The task. In the data that follows, count the lines in which the word "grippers" occurs, and report that figure alone.

=== Section Start ===

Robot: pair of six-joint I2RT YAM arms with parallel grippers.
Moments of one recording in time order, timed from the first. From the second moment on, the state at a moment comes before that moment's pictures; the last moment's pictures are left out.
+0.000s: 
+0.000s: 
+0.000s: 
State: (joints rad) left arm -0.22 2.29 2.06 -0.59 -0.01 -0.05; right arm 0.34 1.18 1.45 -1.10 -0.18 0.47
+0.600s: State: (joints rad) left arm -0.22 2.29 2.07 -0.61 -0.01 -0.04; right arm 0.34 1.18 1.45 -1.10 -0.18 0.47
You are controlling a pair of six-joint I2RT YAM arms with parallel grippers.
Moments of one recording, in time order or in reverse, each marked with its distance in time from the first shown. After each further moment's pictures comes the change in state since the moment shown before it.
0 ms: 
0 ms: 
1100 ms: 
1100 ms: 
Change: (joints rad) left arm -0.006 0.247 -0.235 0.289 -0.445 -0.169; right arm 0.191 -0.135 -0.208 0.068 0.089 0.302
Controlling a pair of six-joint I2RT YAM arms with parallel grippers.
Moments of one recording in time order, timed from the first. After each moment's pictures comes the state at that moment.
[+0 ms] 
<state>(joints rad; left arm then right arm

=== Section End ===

Response area. 3